Before running the script, ensure you have the following installed:

  1. Python: Python 3.8 or later recommended.
  2. System Dependencies (Ubuntu/Debian):
    • libsndfile: Required by the soundfile Python library for reading/writing audio files.
    • ffmpeg: Required by underlying libraries (like librosa or transformers) for decoding various audio formats when loading from a filename.
    sudo apt update && sudo apt install libsndfile1 ffmpeg
  3. Python Libraries: You can install these using pip. It is highly recommended to use a Python virtual environment.
    pip install transformers torch datasets soundfile librosa
    • transformers: The core Hugging Face library.
    • torch: The deep learning framework backend (PyTorch). Or install tensorflow.
    • datasets: Used to download the sample audio file if your local file isn't found.
    • soundfile: Used for handling audio file operations.
    • librosa: Provides advanced audio analysis features, often required by datasets or transformers for audio loading/processing.

Installation

  1. Clone or Download: Get the run_asr_flexible.py script onto your local machine.
  2. Create Virtual Environment (Recommended):
    python3 -m venv .venv
    source .venv/bin/activate
    (Use .\.venv\Scripts\activate on Windows)
  3. Install System Dependencies: Follow the instructions in the Prerequisites section above.
  4. Install Python Libraries: Run the pip command from the Prerequisites section within your activated virtual environment.

Usage

  1. Configure Audio Input:

    • Open the run_asr_flexible.py script in a text editor.
    • Locate the line: user_audio_path = "my_audio.wav"
    • Option A (Recommended): Change the path "my_audio.wav" to the exact path of the audio file you want to transcribe on your computer (e.g., /home/user/recordings/meeting.wav or C:/Users/user/Documents/sound.mp3).
    • Option B: Place your audio file in the same directory as the run_asr_flexible.py script and ensure its name is exactly my_audio.wav.
    • Note: If the script does not find a file at the specified user_audio_path, it will attempt to download and use the sample audio. Common audio formats like WAV and FLAC are generally well-supported. Other formats like MP3 often depend on the ffmpeg installation.
  2. Run the Script:

    • Open your terminal or command prompt.
    • Make sure your virtual environment is activated (if you created one).
    • Navigate to the directory containing the script.
    • Execute the script using Python:
      python run_asr_flexible.py

Expected Output

The script will print status messages to the console, including:

  • Which audio source is being used (your local file or the downloaded sample).

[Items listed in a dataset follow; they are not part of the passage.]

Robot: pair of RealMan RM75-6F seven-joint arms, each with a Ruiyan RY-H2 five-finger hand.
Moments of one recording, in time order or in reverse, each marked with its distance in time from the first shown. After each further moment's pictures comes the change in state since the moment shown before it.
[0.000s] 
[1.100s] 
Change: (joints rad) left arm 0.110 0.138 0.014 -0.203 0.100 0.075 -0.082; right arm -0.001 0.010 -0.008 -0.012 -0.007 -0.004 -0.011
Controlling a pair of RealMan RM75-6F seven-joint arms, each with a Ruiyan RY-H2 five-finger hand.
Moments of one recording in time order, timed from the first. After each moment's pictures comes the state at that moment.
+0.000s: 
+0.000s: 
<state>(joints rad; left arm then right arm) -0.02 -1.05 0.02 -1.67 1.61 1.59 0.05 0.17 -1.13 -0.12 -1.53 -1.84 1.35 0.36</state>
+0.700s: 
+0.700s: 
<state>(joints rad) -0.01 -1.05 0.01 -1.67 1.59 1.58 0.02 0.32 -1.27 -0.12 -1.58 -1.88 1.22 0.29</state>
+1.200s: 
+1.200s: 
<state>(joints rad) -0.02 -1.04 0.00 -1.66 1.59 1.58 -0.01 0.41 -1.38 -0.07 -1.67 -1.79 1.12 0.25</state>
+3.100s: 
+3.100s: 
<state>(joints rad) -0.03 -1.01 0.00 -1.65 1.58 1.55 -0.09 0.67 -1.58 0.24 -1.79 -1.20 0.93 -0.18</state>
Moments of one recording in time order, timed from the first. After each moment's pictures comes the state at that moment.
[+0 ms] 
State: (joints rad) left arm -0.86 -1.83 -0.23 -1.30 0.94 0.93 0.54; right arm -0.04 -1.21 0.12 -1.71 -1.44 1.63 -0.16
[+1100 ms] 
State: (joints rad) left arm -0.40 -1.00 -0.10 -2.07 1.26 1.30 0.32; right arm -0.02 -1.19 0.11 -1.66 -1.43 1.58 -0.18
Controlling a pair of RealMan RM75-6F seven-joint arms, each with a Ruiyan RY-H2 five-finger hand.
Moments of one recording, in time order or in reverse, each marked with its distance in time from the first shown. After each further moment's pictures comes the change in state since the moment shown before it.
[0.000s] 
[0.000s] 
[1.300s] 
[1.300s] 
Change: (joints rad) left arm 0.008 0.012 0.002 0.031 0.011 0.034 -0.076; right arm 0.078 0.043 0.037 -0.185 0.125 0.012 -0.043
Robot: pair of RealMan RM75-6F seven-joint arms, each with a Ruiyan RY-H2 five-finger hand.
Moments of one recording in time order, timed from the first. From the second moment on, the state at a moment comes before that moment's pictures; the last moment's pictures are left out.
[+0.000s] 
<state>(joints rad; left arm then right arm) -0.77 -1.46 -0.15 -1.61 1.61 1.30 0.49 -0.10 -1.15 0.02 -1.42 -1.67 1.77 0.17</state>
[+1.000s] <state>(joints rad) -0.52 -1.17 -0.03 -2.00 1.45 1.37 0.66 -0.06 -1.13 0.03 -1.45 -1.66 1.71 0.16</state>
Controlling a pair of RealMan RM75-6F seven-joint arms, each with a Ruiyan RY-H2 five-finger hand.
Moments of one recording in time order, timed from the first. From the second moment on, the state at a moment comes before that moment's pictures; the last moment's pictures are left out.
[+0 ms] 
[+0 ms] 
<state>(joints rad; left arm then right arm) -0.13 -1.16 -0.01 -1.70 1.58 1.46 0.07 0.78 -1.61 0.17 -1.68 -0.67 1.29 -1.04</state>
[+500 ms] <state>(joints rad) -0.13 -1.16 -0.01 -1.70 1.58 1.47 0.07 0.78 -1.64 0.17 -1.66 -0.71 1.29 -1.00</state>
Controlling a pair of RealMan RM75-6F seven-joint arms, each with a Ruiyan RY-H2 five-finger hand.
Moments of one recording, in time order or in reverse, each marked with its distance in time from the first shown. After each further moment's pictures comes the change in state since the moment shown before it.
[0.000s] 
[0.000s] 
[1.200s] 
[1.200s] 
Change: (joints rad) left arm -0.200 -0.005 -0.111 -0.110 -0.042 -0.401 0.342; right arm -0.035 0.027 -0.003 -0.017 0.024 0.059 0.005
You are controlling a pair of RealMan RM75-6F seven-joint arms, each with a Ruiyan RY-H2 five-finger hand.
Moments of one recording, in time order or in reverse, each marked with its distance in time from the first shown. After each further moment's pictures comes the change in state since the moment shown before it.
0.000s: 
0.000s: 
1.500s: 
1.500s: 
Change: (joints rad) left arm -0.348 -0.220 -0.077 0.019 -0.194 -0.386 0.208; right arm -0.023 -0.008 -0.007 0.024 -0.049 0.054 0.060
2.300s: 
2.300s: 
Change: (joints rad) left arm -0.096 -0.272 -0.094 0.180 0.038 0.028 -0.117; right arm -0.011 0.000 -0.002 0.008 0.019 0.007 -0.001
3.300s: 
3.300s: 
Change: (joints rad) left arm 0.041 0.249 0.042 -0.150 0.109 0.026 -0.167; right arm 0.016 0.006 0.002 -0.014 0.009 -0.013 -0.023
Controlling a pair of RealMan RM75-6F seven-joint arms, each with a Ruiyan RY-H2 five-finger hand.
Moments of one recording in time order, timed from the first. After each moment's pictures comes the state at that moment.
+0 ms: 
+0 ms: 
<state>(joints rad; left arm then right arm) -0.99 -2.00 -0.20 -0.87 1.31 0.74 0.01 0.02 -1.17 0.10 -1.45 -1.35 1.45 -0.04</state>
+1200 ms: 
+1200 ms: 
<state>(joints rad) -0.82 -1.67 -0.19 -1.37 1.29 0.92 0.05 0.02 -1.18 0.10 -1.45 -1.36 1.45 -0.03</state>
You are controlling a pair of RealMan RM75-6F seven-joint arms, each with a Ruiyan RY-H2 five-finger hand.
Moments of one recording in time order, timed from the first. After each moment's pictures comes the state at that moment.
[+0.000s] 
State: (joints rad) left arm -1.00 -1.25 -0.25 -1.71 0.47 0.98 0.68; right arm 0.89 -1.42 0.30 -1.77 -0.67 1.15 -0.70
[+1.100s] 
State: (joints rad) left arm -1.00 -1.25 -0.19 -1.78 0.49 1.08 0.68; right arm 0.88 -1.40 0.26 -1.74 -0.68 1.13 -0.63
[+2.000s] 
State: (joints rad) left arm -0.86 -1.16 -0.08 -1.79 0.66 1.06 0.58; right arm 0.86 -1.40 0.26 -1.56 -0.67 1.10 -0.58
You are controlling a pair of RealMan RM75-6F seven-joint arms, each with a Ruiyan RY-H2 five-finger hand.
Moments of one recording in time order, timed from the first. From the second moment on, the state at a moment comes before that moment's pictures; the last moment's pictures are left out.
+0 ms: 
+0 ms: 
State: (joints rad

  • Confirmation of model loading and the device being used (CPU or GPU).

  • The final transcription result, like:

    --- Transcription Result ---
    Recognized Text: "The birch canoe slid on the smooth planks."
    ----------------------------
    

    (The exact text will depend on the audio input)

Troubleshooting

  • libsndfile errors: Ensure you ran sudo apt install libsndfile1.
  • ffmpeg was not found: Ensure you ran sudo apt install ffmpeg.
  • datasets library not found: Run pip install datasets (only needed for the fallback sample).
  • soundfile/librosa not found: Run pip install soundfile librosa.
  • Errors during transcription: Ensure your audio file is not corrupted and is in a reasonably common format. Check console for specific error messages. Very long audio files might require adjusting pipeline parameters (not implemented in this basic script).

Hardware Considerations

  • CPU: The script will run on a CPU, but transcription speed will depend on your processor and the audio length.
  • GPU: If you have an NVIDIA GPU with CUDA set up correctly and the appropriate version of torch installed, the script will automatically use it for significantly faster processing.
  • RAM: Model loading and processing require a moderate amount of RAM (a few GB should be sufficient for the whisper-base model).

License

  • The run_asr_flexible.py script itself is provided as an example (consider adding an MIT License if distributing).
  • The Hugging Face libraries (transformers, datasets) are typically under the Apache 2.0 License.
  • The openai/whisper-base model has its own license terms (generally permissive for research/use, but check the model card on Hugging Face Hub for specifics).